On Wednesday, just 24 hours after police joined opposition protesters in attacking the military headquarters and seizing the state TV station, the streets of the capital island, Male, were calm as people went to work and children to school.
Former President Mohamed Nasheed resigned on Tuesday and was later freed from military custody. His deputy, Mohamed Waheed Hassan Manik, was sworn in by the speaker of the People’s Majlis, or parliament.
United Nations Secretary-General Ban Ki-moon said in a statement he hoped the “handover of power, which has been announced as a constitutional step to avoid further violence and instability, will lead to the peaceful resolution of the political crisis that has polarized the country.”
Nasheed’s order to the military to arrest a judge, whom he accused of blocking multi-million dollar corruption cases against members of former President Maumoon Abdul Gayoom’s government, set off three weeks of opposition protests that peaked with Tuesday’s police revolt.
In the end, elements of the same military marched him into his own office to order his own resignation, a close aide told Reuters in the first witness account of Nasheed’s exit.
“The gates of the president’s office swung open and in came these unmarked vehicles we’ve never seen before and Nasheed came out with around 50 soldiers around him, and senior military men we’d never seen before,” said Paul Roberts, Nasheed’s communications adviser.
Nasheed was brought to his office, met his cabinet, and then went on television to announce his resignation, Roberts said from an undisclosed location.
“He was forced to resign by the military,” said Roberts, a 32-year old British citizen. “He could have gone down shooting, but he didn’t want blood on his hands. The security forces moved against him.”
The new president, Waheed, was expected to run a coalition national unity government until the presidential election in October 2013.
On Tuesday, he said it was wrong to characterize the change of leadership as a coup and pledged that tourists were at no risk.
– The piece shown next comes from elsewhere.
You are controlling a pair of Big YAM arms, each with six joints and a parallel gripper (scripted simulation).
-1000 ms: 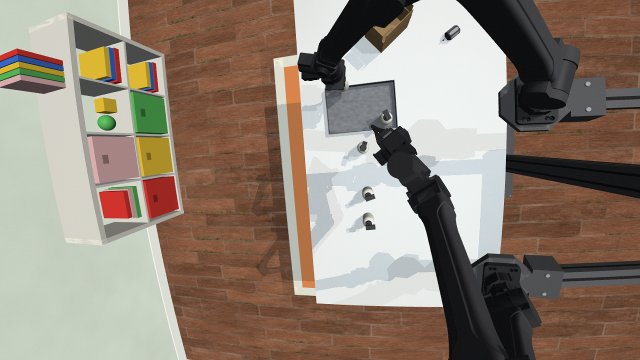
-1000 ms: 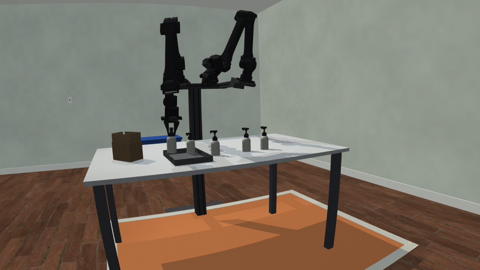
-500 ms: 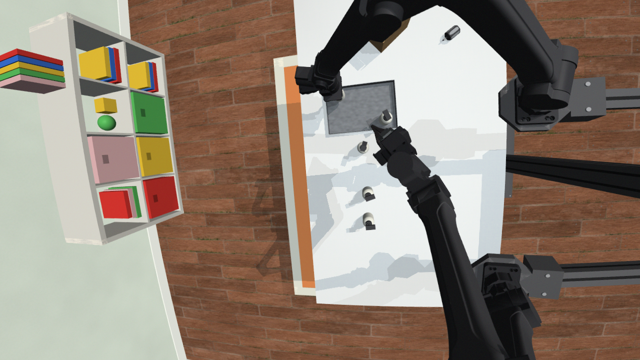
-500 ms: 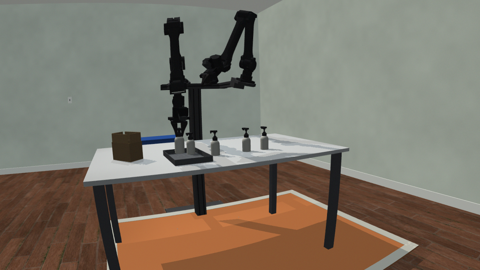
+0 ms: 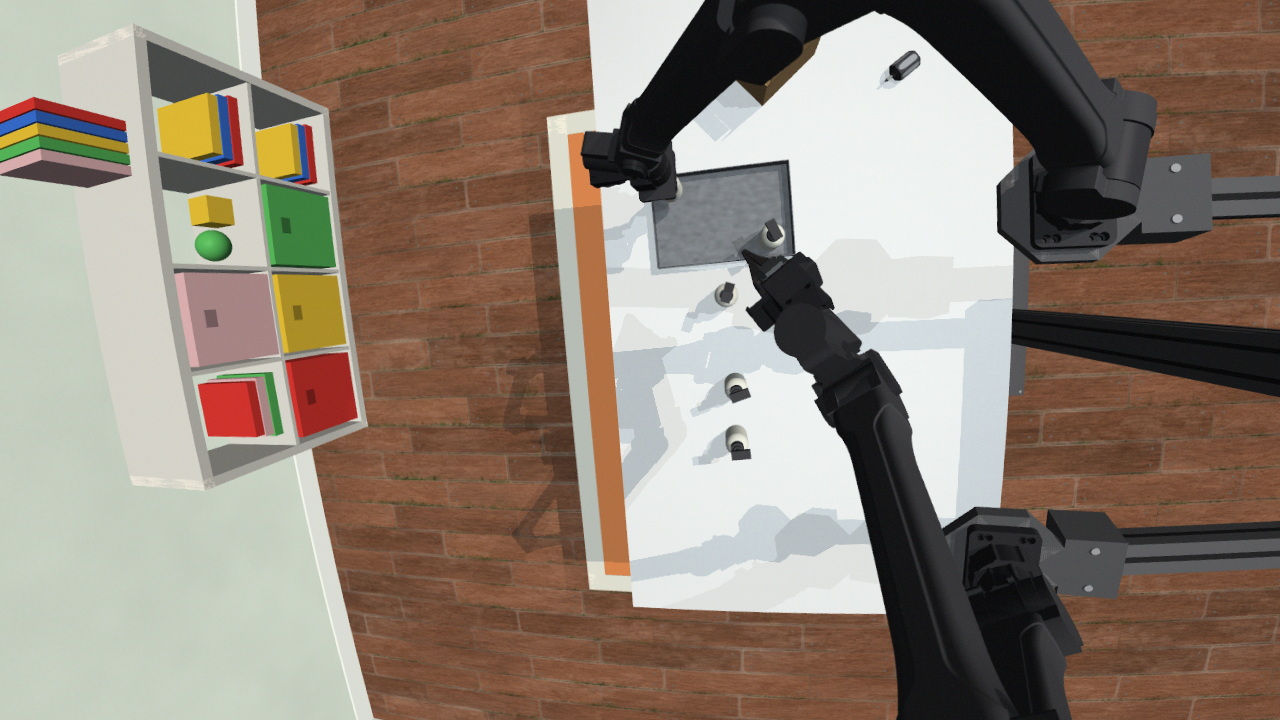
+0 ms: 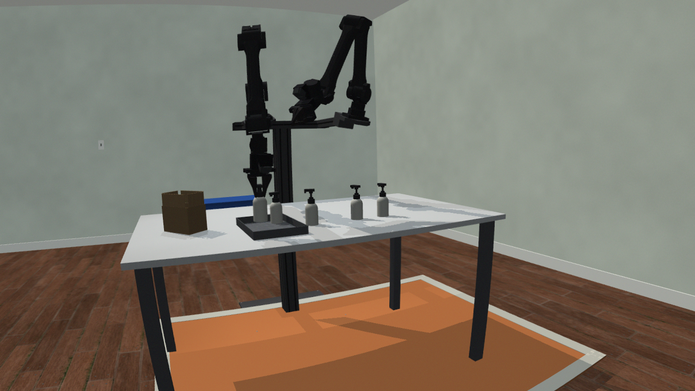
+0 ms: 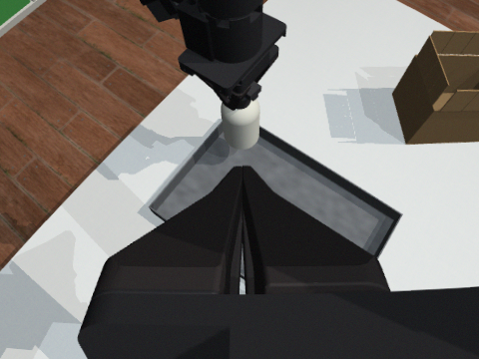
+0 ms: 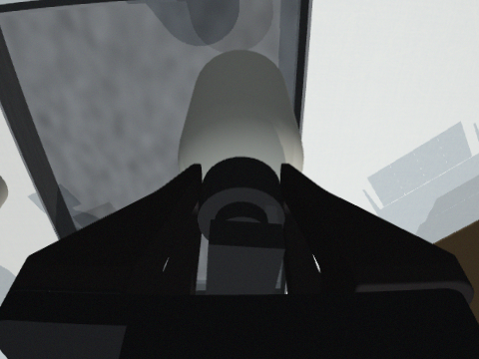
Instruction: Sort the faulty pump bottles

Tourism is estimated to account for two-thirds of the Maldives’ gross domestic product of about $1 billion, tuna catch is the other main source of income.
Analyst N. Sathiya Moorthy, writing in Wednesday’s Hindu newspaper, said Nasheed would be remembered for being the Maldives’ first democratically elected president but also for “avoidable constitutional and political deadlocks.”
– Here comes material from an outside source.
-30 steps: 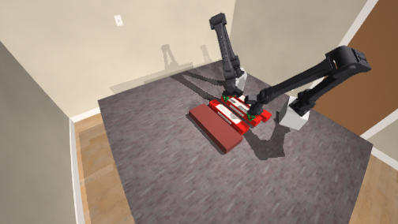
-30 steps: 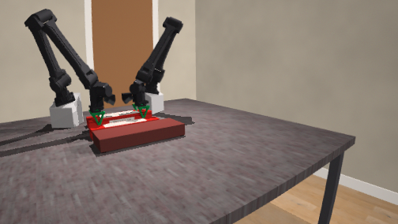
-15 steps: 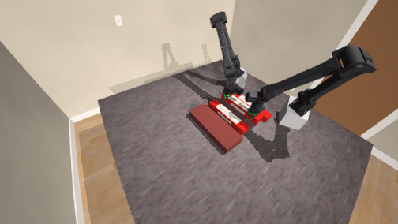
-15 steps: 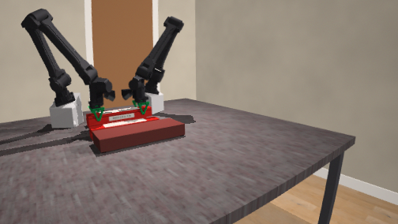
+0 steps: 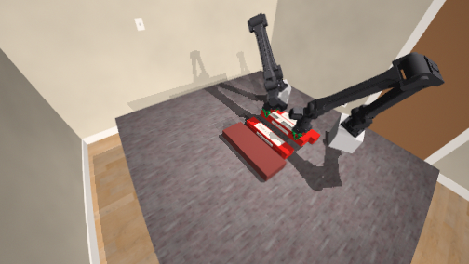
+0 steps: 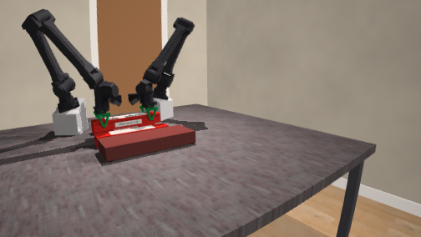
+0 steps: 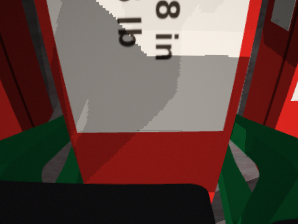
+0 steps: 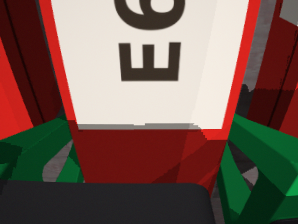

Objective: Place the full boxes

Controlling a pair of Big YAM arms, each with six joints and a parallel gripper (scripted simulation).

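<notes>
Now: right hand 140 mm to the right of the red electrode box, 10 mm below it and 10 mm short of it. The rest, counted from my right hand: low dark red platform (290 mm ahead, 120 mm to the left, 50 mm below).
The red electrode box is 1 cm behind my left hand, 12 cm to the right of it and 1 cm above it. The rest, counted from my left hand: low dark red platform 28 cm ahead, 14 cm to the right, 5 cm below.
</notes>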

“Rather than allowing events to drift towards a political or even military showdown ... Nasheed has shown great fidelity to democratic principles in a country where none existed before him by stepping down from office with grace and poise.”
In a sign that the era before Nasheed had returned, the state broadcaster MNBC was rebranded TV Maldives and it streamed interview after interview with opposition figures.
It had that name under the 30-year reign of former president Gayoom, Nasheed’s rival who was criticized for his authoritarian style. Nasheed spent a total of six years in jail, spread over 27 arrests, while agitating for democracy against Gayoom.
Nasheed beat his nemesis in a 2008 poll, the first multi-party democratic election in the history of the former British protectorate, home to about 330,000 people and for centuries a sultanate.
In Brussels EU foreign affairs chief Catherine Ashton expressed “deep concern” Wednesday after former Maldives president Mohamed Nasheed told he had been forced to resign in a coup.
Ashton was “deeply concerned about developments in the Maldives,” she said, “noting” the reasons given by Nasheed and stressing “the importance of respect for the constitution, the rule of law and human rights.”
She urged the Maldives authorities “to guarantee the physical safety and the democratic rights of the people” while offering her help in ensuring an “inclusive dialogue.”